[Task prompt] Below are the entries; state how many of their lines contain the string "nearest", and nothing more.

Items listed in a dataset
==============================
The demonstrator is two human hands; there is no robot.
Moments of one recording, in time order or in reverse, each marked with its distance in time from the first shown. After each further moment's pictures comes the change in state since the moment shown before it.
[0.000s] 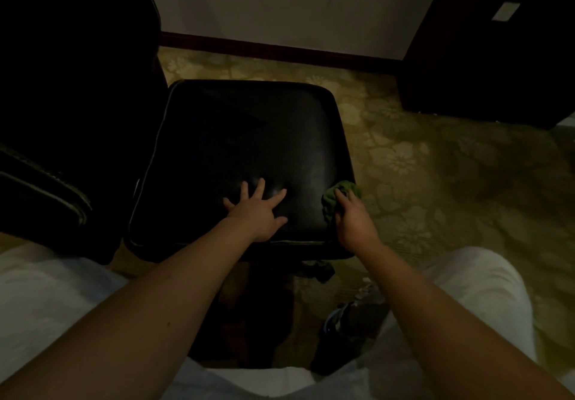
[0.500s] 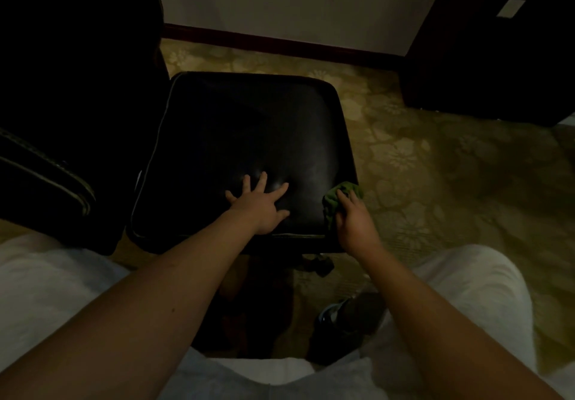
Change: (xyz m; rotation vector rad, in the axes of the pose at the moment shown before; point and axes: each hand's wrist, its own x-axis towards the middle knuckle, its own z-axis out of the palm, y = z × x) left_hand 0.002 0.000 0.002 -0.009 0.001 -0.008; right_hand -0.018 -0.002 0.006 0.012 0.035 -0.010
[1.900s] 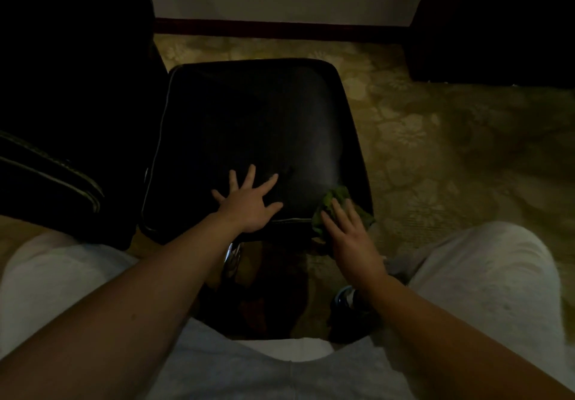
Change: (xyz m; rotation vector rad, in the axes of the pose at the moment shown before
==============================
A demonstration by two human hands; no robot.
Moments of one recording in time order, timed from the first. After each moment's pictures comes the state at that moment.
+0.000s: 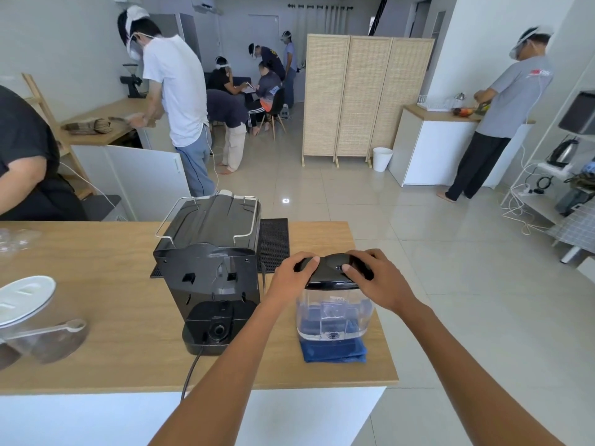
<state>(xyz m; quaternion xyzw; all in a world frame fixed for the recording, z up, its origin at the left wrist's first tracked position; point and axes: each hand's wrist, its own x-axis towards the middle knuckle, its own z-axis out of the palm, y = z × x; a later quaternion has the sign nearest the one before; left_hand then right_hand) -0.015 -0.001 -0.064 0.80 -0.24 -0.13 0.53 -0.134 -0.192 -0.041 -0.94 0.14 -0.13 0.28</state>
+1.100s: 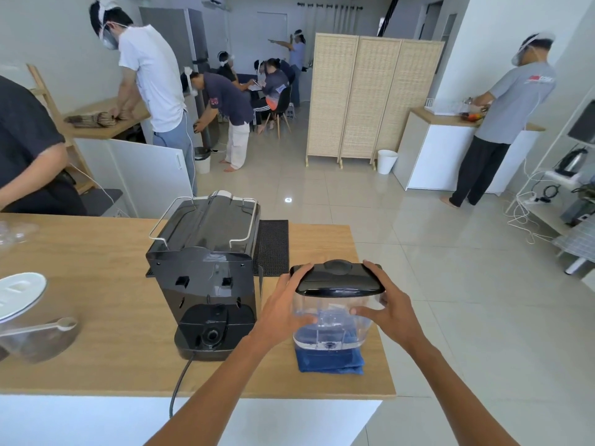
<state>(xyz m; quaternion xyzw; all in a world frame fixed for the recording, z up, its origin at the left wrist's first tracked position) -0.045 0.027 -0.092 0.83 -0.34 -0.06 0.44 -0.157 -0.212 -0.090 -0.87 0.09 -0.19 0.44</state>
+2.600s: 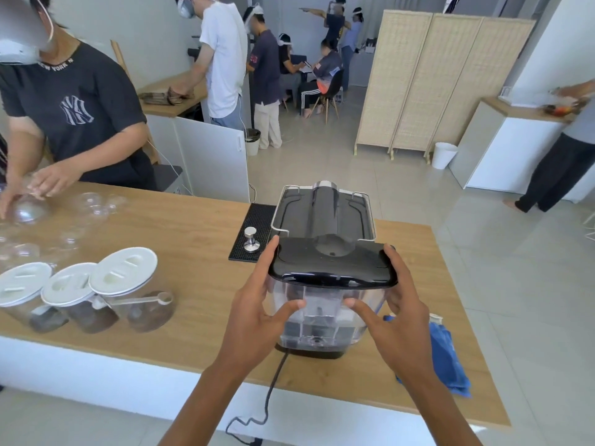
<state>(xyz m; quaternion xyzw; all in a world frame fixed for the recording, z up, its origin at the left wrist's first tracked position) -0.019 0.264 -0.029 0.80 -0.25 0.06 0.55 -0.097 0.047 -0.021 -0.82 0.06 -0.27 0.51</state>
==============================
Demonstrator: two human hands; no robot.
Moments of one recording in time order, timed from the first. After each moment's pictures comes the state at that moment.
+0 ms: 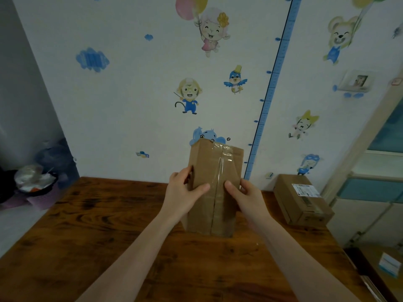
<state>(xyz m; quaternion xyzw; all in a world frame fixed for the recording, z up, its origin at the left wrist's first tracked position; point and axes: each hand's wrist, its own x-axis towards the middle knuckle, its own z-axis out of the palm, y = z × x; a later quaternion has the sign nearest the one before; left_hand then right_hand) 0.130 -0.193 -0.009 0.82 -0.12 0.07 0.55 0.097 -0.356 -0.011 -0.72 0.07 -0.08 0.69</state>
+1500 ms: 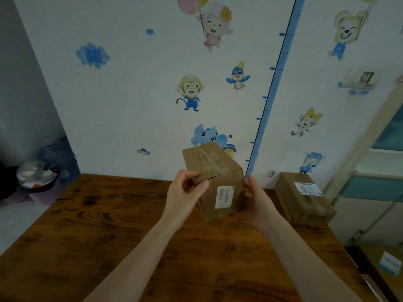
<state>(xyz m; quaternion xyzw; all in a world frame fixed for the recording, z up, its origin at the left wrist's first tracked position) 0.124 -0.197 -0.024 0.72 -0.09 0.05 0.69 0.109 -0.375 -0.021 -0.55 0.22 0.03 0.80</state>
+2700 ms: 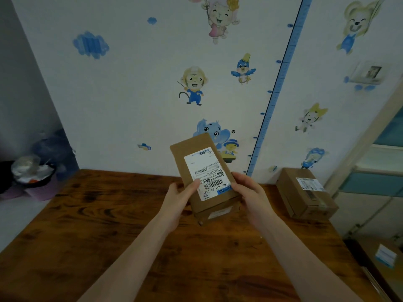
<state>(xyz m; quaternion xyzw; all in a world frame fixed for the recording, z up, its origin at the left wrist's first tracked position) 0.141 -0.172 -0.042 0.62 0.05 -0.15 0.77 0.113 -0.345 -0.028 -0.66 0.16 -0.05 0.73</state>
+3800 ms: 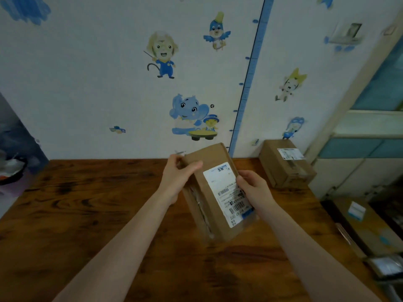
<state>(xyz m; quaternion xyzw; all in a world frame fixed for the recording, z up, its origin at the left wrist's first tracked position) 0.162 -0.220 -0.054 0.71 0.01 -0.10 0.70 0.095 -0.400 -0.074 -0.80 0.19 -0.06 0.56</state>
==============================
[Your solution] 2